实数集合理想的基数不变量与力迫公理的关系

Cardinal invariants of sets of reals and forcing axioms are both important subjects in the research of axiomatic set theory. There were classical results which established the relationship between them. However，traditional forcing axioms usually made all these cardinal invariants large, namely the same as the continuum. As a result, the partial order among the cardinal invariants could not be utilized to analyze the type of reals in the model of forcing axioms. The distributive proper forcing axiom proposed recently behaves differently. The variety of partial orders among the cardinal invariants could be nicely preserved by the distributive proper forcing axiom. Moreover, this forcing axiom has certain strength of large cardinals and connects the low infinity of the reals and the high infinite structures..In this project, several new cardinal invariants of ideals on the reals will be considered. Based on existing work, the relationship between these cardinal invariants and the distributive proper forcing axiom will be investigated. The first step is to represent cardinal invariants suitably and find partial orders which are provable with the representation. The second step is to show the consistency of partial orders among these cardinal invariants, which will be realized by forcing various types of reals to the models. Then, the preservability of the distributive proper forcing axiom will be studied. New approaches will be considered so as to prove a hand of preservation theorems in the same way. Lastly, these results will be combined and applied on the relationship between cardinal invariants and the distributive proper forcing axiom..This project is supposed to develop the theory and techniques of forcing, to refine the hierarchy of forcing axioms and to achieve better understanding on the structure of the continuum. Research on large cardinals, inner model as well as analysis and set theoretic topology will benefit from this project.

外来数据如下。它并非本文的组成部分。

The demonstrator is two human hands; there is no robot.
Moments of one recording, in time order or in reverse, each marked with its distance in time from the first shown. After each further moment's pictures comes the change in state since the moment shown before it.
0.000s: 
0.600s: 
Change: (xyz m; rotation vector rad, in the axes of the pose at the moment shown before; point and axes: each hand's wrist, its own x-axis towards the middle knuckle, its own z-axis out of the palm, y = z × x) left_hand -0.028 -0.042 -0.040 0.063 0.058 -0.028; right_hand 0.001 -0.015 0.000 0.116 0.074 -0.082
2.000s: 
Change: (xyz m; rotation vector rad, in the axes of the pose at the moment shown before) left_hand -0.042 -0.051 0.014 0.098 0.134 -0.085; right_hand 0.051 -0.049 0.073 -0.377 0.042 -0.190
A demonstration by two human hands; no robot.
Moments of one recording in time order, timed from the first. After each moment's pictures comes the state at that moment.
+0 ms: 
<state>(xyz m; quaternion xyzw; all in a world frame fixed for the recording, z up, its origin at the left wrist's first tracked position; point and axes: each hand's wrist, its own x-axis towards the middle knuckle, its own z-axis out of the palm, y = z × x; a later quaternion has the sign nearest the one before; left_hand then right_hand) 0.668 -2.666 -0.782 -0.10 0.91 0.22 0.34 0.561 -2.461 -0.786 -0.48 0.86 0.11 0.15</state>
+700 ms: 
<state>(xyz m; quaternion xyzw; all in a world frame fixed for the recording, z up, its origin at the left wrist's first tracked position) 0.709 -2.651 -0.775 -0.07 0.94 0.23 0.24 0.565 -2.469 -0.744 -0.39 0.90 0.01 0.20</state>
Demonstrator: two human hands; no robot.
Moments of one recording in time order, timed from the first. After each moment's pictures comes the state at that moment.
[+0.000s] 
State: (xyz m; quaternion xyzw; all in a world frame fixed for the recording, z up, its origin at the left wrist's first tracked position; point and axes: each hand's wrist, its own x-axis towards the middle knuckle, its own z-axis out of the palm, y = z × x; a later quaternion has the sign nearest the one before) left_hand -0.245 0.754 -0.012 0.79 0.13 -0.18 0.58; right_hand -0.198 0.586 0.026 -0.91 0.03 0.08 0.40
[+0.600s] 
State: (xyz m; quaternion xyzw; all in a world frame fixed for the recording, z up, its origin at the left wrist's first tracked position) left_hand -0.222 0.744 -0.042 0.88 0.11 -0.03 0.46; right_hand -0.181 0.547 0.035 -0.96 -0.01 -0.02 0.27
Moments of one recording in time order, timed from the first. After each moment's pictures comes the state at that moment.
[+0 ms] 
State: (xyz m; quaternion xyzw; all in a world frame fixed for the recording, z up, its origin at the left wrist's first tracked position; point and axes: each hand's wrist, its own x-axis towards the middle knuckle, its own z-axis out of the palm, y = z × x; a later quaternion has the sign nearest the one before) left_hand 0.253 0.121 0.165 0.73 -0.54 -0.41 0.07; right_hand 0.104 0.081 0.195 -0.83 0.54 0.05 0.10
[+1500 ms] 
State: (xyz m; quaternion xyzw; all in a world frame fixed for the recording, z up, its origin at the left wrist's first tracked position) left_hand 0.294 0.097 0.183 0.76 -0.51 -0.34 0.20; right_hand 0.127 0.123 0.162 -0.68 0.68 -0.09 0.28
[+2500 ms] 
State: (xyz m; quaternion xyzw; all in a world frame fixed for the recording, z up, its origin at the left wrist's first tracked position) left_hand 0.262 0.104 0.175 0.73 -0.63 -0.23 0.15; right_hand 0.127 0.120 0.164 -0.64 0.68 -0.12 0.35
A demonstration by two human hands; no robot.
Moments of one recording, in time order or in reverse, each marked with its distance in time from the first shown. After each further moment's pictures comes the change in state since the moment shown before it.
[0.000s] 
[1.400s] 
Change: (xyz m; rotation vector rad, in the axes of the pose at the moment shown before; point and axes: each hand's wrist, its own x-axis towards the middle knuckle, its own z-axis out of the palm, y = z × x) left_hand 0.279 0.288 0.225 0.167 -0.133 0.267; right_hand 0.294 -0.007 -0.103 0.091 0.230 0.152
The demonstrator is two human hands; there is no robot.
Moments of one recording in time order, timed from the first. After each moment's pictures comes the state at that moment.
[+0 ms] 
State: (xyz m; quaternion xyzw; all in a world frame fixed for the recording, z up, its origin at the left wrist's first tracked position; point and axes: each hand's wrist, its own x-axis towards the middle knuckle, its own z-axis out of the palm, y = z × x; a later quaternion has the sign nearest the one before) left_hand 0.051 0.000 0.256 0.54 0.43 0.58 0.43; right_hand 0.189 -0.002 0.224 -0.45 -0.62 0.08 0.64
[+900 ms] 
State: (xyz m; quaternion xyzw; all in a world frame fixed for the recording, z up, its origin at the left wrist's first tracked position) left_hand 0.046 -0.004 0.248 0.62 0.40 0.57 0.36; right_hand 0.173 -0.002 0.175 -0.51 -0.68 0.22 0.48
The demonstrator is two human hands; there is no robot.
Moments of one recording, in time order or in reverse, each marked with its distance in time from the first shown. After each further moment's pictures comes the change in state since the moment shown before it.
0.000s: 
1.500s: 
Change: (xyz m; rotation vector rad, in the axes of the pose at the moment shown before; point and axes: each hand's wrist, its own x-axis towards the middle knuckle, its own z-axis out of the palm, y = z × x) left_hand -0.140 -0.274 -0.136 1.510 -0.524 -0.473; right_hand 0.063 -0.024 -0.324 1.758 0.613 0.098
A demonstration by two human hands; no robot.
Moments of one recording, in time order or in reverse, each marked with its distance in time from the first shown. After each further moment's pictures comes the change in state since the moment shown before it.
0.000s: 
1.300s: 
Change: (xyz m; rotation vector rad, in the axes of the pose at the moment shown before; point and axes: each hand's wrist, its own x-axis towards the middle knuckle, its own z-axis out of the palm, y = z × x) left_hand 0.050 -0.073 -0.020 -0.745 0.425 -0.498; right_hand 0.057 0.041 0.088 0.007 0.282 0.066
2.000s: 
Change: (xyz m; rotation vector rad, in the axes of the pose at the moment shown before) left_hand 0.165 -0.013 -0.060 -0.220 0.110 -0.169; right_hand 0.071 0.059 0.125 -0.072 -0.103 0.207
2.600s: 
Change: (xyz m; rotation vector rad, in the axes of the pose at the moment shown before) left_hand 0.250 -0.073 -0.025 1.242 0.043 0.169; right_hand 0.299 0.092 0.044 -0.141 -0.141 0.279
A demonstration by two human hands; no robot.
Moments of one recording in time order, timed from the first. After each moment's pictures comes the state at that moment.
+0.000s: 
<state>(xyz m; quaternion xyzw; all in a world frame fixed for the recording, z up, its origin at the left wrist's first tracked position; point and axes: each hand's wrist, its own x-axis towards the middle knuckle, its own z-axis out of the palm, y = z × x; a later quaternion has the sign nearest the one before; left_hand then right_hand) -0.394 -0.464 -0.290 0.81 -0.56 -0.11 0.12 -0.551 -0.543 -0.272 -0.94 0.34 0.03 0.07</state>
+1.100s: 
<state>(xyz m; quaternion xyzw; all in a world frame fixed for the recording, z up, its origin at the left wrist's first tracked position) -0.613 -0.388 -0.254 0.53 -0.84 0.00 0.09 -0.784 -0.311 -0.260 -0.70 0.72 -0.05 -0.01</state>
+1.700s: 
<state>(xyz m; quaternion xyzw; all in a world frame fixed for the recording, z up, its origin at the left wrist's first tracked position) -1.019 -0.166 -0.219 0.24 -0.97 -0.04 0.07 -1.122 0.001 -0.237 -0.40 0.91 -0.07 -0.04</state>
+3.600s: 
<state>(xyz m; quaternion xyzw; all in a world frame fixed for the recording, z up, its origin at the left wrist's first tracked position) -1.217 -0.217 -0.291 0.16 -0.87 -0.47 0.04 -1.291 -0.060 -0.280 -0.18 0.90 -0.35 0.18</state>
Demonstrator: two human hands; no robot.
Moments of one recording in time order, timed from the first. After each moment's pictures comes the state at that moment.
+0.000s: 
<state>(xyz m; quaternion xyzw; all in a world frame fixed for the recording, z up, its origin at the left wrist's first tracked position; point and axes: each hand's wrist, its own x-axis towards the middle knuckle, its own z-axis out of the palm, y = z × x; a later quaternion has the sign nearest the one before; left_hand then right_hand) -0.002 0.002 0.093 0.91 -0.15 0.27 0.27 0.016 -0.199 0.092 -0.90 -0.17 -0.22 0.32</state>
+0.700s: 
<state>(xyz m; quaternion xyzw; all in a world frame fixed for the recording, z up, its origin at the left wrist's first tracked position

实数集合上的基数不变量和力迫公理均是集合论的重要研究对象，有不少研究建立两者的联系。然而，传统的力迫公理将基数不变量极大归一化，限制了通过基数不变量的偏序关系来分析模型中实数类型。近年提出的分配性恰当力迫公理既较好地保持基数不变量的多样偏序关系，又保留一定大基数强度，从而能有效地建立实数的“小无穷”和大基数的“大无穷”之间的联系。.本项目基于已有工作，着眼于实数集合理想上若干新的基数不变量，深入研究其与分配性恰当力迫公理之间的逻辑关系。首先通过合理的表示方法实现基数不变量之间偏序关系的可证明性，然后通过实数力迫法构建模型实现偏序关系的协调性，接着由大基数力迫法探索新的路线实现分配性恰当力迫公理的可保持性，最后结合起来研究基数不变量与力迫公理的关系。.本项目的研究将丰富力迫法的理论与技术，细化力迫公理分层，深化实数结构解析。同时也有益于大基数、内模型等方向以及分析、集论拓扑等研究领域的发展。

基数不变量是特定数学性质的凝练，集合论从两方面研究与无穷集合相关的基数不变量。一方面是在公理系统下，研究如何对基数不变量描述、表示、计算和比较；另一方面是研究在不同的集合论模型下基数不变量的性质，特别是探讨如何通过力迫扩张构造新模型，保持部分基数不变量的同时改变其它基数不变量。从力迫法的应用中提炼出力迫公理。力迫公理形成良好的分层结构，可以作为通常公理系统的补充。本项目一方面在较弱的假设下，研究了不可数交换群上的理想所定义的若干个基数不变量，对其做了较完整的刻画分析和比较；另一方面研究了力迫公理直接应用的方法。已取得的成果开启了较新的研究角度，为后续研究做了准备。